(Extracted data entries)
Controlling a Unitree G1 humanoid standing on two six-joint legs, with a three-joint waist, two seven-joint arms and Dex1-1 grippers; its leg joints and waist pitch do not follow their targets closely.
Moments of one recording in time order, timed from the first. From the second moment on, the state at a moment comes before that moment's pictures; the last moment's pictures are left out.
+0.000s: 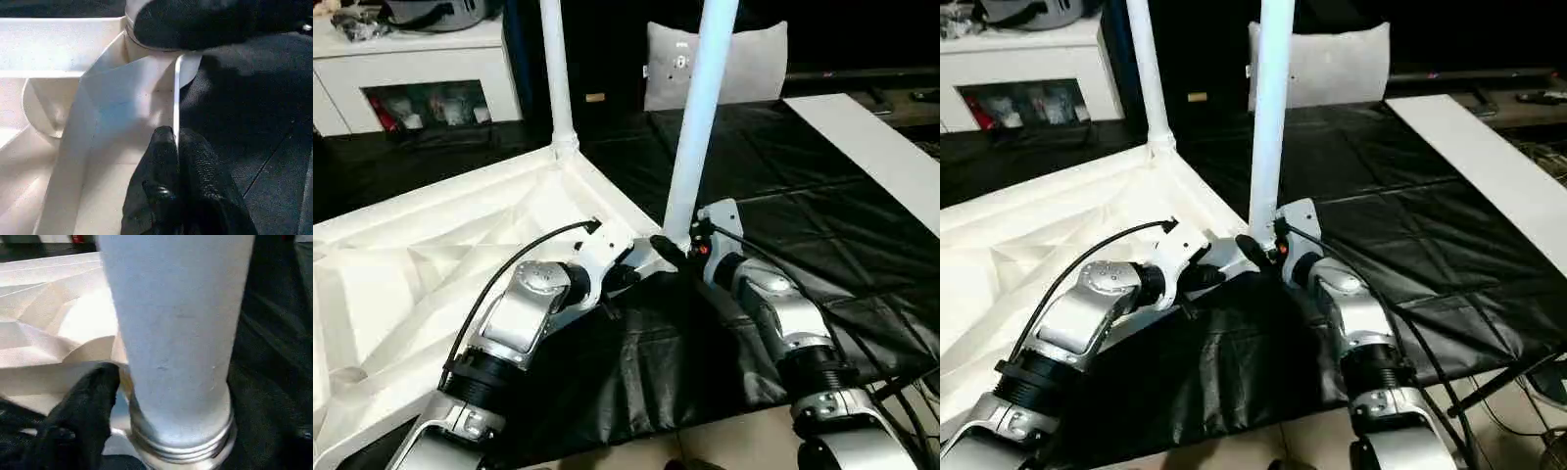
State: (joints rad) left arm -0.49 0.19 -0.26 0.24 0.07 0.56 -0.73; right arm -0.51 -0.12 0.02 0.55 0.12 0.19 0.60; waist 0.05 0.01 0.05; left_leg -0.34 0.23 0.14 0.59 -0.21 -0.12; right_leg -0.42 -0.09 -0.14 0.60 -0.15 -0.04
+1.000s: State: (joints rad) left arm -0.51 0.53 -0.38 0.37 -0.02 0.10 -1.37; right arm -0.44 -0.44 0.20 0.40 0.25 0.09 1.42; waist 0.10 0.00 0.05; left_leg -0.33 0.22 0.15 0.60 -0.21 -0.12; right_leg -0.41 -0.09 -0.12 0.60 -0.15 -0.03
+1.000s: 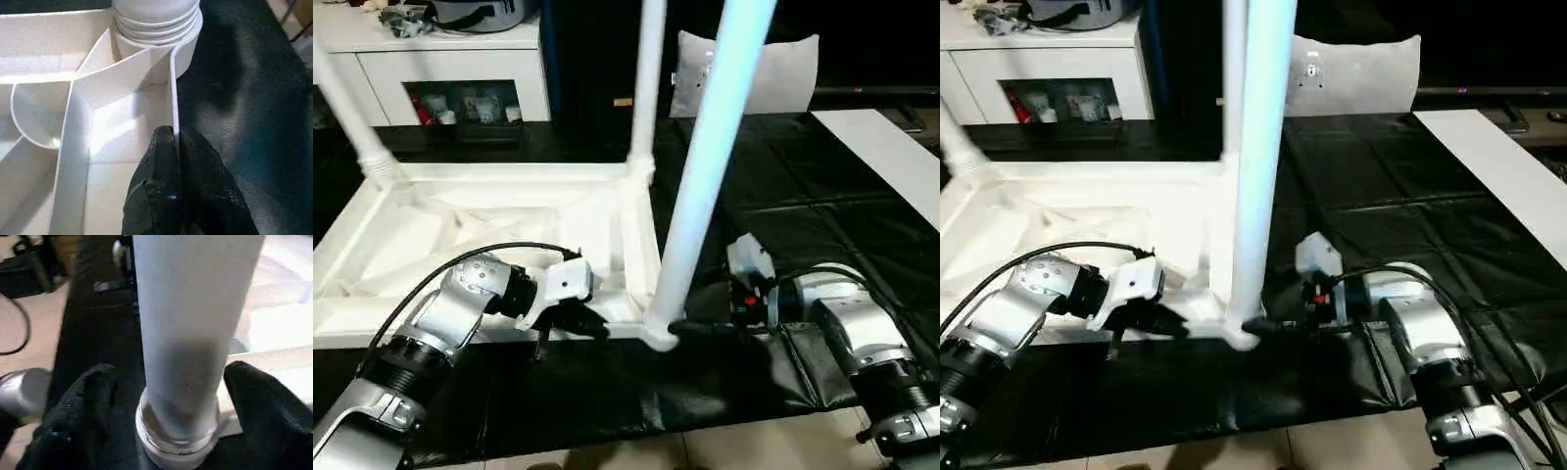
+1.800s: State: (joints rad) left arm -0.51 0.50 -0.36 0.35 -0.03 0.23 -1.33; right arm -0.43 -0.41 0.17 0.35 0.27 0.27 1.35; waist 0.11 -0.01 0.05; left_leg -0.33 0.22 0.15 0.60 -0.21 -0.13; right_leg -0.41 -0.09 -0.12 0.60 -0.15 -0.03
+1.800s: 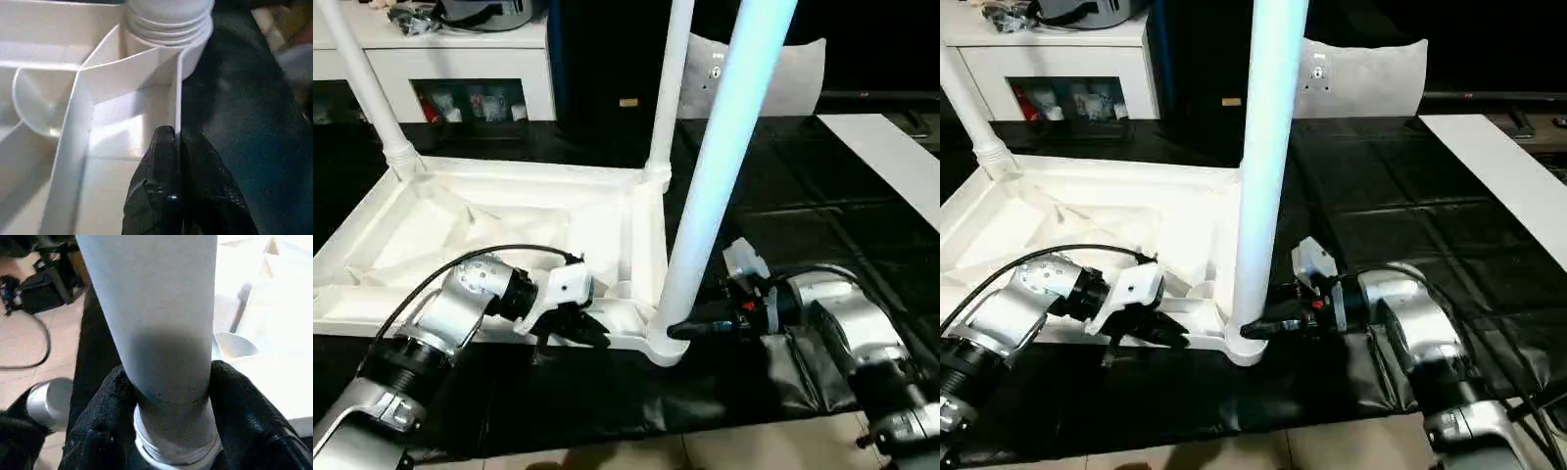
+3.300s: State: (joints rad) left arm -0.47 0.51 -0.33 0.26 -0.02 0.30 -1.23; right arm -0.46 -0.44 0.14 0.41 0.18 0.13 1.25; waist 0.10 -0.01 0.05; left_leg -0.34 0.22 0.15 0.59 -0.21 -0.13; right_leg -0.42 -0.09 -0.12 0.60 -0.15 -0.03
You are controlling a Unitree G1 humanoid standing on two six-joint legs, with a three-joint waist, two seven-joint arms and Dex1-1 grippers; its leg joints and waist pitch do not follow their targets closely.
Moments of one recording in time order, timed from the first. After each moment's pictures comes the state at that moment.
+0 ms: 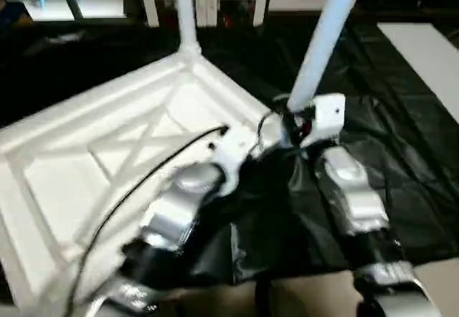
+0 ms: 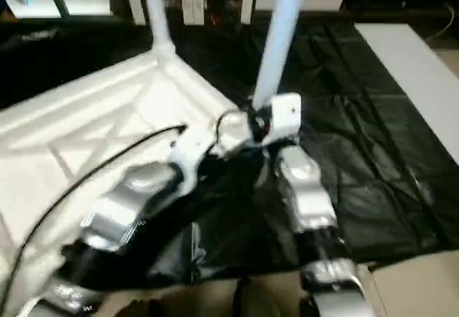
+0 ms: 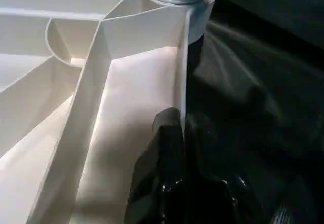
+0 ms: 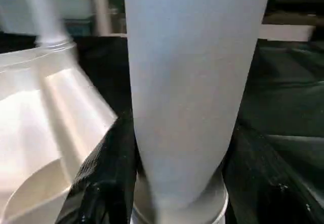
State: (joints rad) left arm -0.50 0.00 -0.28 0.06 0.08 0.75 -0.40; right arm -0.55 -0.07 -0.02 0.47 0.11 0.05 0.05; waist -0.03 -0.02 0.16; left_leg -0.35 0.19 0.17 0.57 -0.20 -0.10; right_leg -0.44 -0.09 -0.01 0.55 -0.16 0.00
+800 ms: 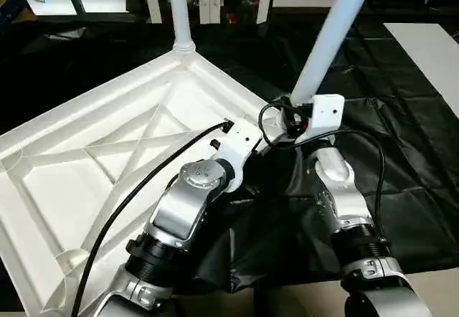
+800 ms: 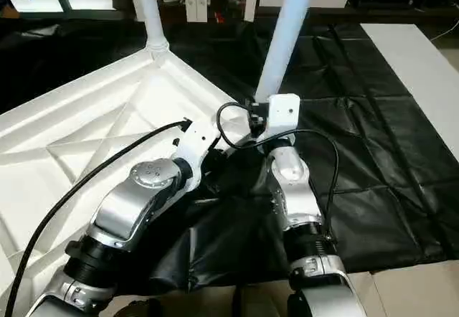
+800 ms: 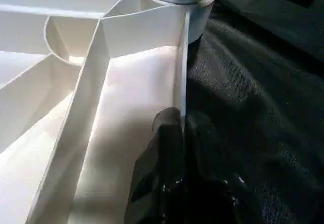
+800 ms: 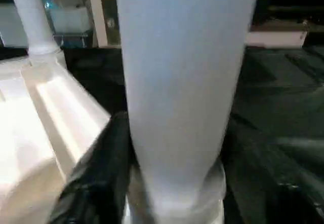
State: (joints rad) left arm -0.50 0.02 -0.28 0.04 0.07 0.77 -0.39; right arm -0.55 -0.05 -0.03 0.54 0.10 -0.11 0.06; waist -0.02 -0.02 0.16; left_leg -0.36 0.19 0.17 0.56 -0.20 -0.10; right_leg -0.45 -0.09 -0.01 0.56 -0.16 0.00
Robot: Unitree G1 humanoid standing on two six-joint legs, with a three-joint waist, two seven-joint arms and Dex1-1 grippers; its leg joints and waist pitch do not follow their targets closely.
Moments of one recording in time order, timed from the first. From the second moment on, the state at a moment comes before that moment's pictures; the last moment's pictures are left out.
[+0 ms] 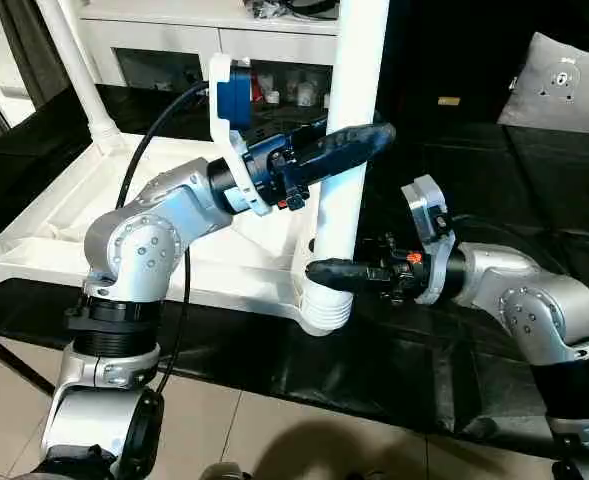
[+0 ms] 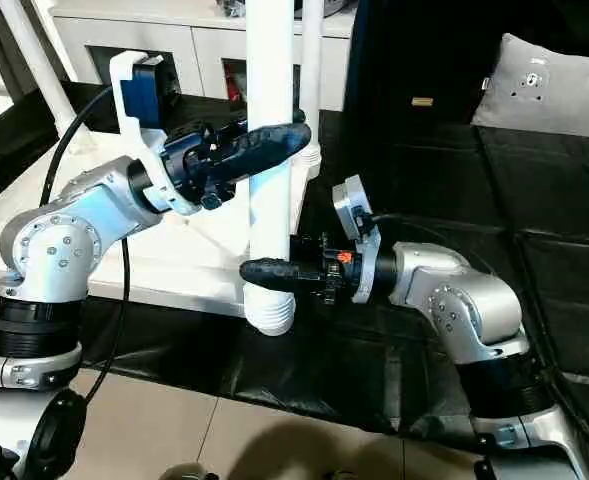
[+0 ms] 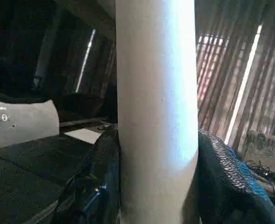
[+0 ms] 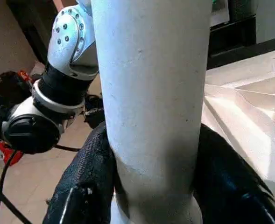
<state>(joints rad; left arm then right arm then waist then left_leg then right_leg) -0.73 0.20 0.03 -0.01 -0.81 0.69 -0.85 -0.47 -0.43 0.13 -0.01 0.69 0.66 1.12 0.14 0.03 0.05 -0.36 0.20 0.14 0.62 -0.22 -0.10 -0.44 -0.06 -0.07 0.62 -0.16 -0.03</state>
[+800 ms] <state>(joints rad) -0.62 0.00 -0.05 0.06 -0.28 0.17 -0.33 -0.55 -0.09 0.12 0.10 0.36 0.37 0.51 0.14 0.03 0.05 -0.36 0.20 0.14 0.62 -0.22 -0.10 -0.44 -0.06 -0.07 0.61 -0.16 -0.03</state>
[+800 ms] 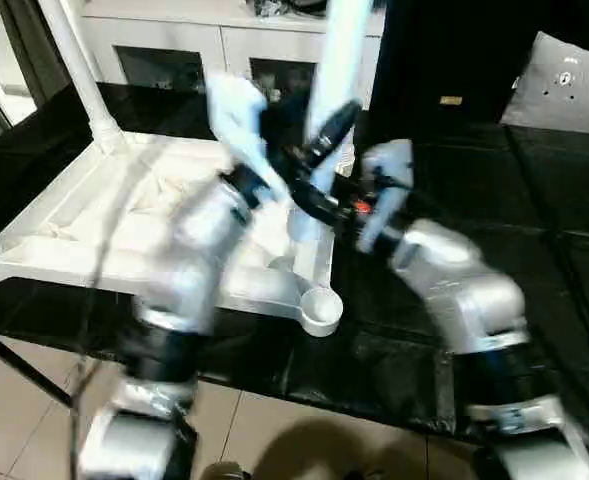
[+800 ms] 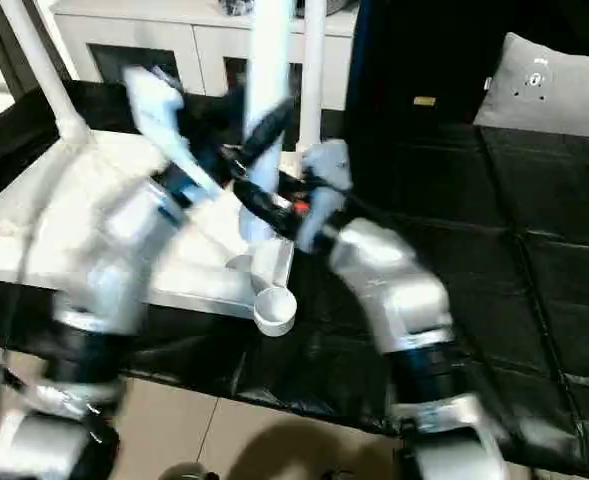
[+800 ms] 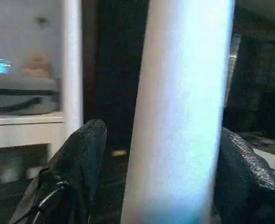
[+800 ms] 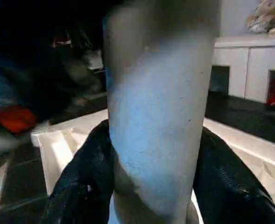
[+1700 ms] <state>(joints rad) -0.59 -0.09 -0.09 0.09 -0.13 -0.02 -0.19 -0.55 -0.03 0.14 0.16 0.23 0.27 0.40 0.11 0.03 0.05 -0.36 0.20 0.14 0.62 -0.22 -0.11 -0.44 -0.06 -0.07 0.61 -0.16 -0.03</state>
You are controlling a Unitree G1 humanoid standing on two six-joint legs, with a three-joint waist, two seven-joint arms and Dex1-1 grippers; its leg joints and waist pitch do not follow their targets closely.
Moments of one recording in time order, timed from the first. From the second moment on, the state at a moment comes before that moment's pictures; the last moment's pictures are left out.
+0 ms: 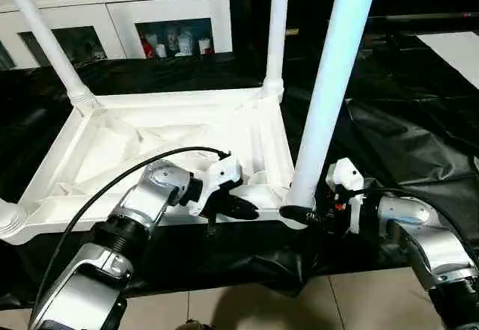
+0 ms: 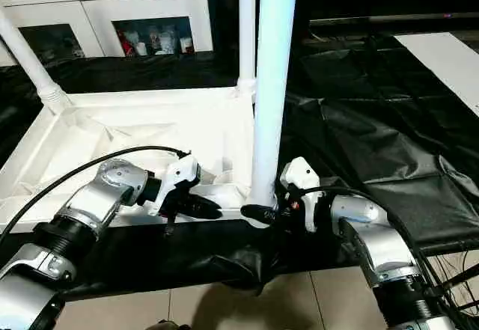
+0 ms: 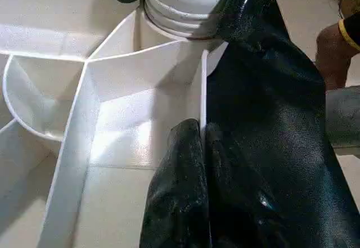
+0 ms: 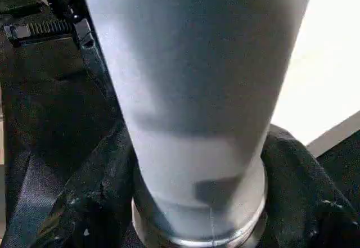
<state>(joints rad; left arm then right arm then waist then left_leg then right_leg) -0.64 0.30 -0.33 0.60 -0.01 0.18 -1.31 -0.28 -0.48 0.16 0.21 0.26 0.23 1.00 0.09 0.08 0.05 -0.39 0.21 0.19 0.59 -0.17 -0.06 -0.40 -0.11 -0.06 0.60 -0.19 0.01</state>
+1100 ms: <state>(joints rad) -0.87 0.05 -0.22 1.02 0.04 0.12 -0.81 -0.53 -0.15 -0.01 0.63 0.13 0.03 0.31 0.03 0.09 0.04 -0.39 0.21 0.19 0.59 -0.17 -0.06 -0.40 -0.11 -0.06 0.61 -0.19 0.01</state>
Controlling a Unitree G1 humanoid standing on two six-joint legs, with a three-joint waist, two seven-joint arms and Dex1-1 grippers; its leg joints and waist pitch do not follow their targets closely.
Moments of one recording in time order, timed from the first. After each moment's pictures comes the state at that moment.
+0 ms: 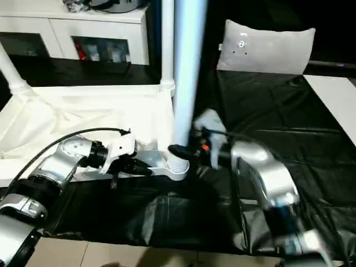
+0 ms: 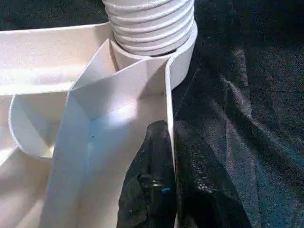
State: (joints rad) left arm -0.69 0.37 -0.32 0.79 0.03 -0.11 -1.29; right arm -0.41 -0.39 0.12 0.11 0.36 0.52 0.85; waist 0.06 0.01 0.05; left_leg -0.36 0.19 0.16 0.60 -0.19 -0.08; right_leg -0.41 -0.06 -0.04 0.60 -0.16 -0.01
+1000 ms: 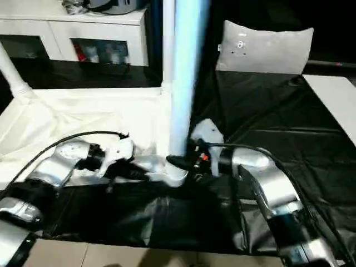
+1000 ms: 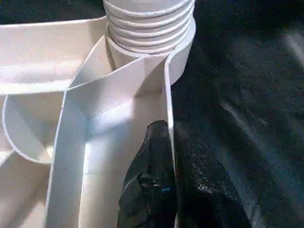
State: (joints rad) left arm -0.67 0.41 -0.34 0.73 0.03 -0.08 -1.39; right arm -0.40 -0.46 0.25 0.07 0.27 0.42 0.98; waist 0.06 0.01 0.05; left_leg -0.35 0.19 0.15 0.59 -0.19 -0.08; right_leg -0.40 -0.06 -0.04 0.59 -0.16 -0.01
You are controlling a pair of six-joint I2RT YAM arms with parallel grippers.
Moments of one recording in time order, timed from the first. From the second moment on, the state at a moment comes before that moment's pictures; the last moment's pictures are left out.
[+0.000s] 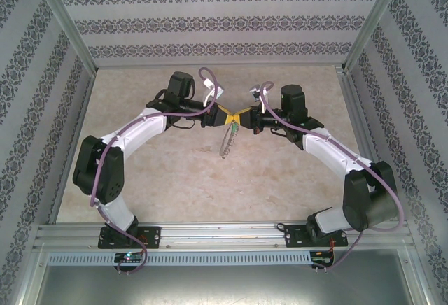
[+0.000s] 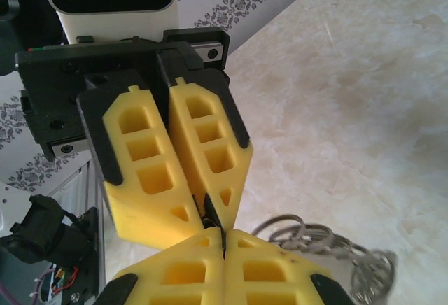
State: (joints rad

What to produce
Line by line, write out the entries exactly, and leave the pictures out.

Result of this exercise
Controlling a Unitree G1 humanoid standing on two six-joint legs, with a three-joint waist, two seven-joint arms and Dex1-1 grippers; its leg joints and waist pitch do not follow their targets closely.
Moments of one recording in time order, timed from the first. From the second moment on, the state at a moment comes before that moment's pictures; the last moment's pictures are left out.
+0.000s: 
State: (joints rad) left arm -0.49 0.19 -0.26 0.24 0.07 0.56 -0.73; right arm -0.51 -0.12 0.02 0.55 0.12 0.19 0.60; waist 0.05 0.01 0.05; left_leg -0.34 0.23 0.14 0.59 -0.21 -0.12; right_leg -0.42 -0.09 -0.14 0.60 -0.15 -0.04
+1.000s: State: (joints rad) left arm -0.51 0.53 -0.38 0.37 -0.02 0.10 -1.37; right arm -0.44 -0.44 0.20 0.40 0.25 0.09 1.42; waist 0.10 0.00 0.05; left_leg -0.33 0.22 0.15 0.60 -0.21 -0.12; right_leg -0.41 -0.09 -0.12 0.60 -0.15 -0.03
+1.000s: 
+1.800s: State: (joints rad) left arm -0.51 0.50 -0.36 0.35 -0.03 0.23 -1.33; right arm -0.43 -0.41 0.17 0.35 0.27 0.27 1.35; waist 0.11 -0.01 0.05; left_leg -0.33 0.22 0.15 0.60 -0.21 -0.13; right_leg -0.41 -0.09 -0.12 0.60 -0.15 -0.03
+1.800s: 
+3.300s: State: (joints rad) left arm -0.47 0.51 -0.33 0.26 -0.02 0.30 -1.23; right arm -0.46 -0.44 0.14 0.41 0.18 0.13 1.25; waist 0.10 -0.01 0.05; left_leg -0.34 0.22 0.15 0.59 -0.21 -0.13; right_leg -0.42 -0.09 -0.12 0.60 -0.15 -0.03
You are controlling a Unitree G1 humanoid standing on two six-joint legs, with a three-joint waist, two seven-joint arms and Dex1-1 grippers; its leg joints and waist pitch do not follow their targets closely.
Moments of one recording in time order, timed from the first. After each moment's pictures comes the state at that moment.
+0 ms: 
+0 ms: 
+0 ms: 
+0 ms: 
State: (joints rad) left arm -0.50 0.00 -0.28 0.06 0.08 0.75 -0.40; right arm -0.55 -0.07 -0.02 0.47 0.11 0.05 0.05; waist -0.03 -0.02 0.16; left_leg -0.35 0.19 0.17 0.57 -0.20 -0.10; right_leg -0.44 -0.09 -0.01 0.55 -0.16 0.00
+800 ms: 
+800 ms: 
+800 ms: 
+800 ms: 
State: (joints rad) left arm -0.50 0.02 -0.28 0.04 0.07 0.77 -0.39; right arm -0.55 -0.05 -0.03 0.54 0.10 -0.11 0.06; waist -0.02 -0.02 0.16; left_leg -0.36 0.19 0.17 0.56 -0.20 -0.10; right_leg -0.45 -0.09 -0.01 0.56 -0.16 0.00
Robot: Unitree G1 humanoid standing on two six-joint legs, with a three-joint waist, two seven-joint arms and Dex1-1 grippers; its leg joints and waist pitch do not follow their targets closely.
Moments of one recording in time order, timed from the first. From the second moment on, the state at a moment comes before that moment's pictures; the last moment's pictures are left out.
[+0 ms] 
[+0 ms] 
[+0 ms] 
[+0 ms] 
<state>(joints rad; left arm then right arm then waist then left_leg then right_leg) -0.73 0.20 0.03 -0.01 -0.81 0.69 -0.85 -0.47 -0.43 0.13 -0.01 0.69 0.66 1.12 0.14 0.03 0.05 -0.36 0.20 0.14 0.62 -0.22 -0.10 -0.44 -0.06 -0.07 0.62 -0.16 -0.03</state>
[+800 ms] <state>(joints rad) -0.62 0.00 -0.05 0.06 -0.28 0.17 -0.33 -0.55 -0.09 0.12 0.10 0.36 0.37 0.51 0.14 0.03 0.05 -0.36 0.20 0.14 0.62 -0.22 -0.10 -0.44 -0.06 -0.07 0.61 -0.16 -0.03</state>
[+800 ms] 
[+800 ms] 
[+800 ms] 
[+800 ms] 
[+1700 ms] <state>(joints rad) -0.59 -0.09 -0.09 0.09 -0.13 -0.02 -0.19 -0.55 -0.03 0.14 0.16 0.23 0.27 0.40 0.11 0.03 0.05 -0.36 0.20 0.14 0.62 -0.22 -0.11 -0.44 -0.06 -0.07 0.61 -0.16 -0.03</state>
You are controlling a Unitree G1 humanoid standing on two six-joint legs, with a three-joint waist, two seven-joint arms and Dex1-1 grippers; its leg joints and waist pitch do not follow their targets closely.
Moments of one recording in time order, timed from the first. From the second moment on, the state at a moment comes before that moment's pictures; the last moment's pictures are left out.
+0 ms: 
+0 ms: 
+0 ms: 
+0 ms: 
<state>(joints rad; left arm then right arm then waist then left_leg then right_leg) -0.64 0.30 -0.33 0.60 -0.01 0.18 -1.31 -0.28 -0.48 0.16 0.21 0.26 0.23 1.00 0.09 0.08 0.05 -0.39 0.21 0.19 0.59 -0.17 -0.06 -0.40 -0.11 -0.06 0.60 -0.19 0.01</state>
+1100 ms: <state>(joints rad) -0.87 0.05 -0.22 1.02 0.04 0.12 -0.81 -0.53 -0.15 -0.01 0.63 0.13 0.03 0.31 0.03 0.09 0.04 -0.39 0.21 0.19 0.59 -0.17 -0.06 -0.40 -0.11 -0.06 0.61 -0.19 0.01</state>
Controlling a Unitree G1 humanoid standing on two six-joint legs, with a three-joint waist, two seven-joint arms and Dex1-1 grippers; its leg joints and waist pitch do not follow their targets closely.
Moments of one recording in time order, timed from the first. After each moment's pictures comes the state at that moment.
+0 ms: 
+0 ms: 
State: (joints rad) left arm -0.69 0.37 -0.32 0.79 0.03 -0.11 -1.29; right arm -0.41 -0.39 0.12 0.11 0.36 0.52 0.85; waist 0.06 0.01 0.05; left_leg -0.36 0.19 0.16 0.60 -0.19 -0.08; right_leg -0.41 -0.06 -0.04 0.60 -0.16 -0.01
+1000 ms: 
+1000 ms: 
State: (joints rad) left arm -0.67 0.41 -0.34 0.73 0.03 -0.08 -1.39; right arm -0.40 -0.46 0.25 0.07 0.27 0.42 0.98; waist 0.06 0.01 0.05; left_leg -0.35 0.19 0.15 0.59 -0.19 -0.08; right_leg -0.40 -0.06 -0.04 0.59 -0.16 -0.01
You are controlling a pair of six-joint I2RT YAM arms with parallel grippers.
Moments of one recording in time order, timed from the first. From the second moment on, the state at a moment comes before that moment's pictures; the last moment's pictures are left out.
[+0.000s] 
[+0.000s] 
State: (joints rad

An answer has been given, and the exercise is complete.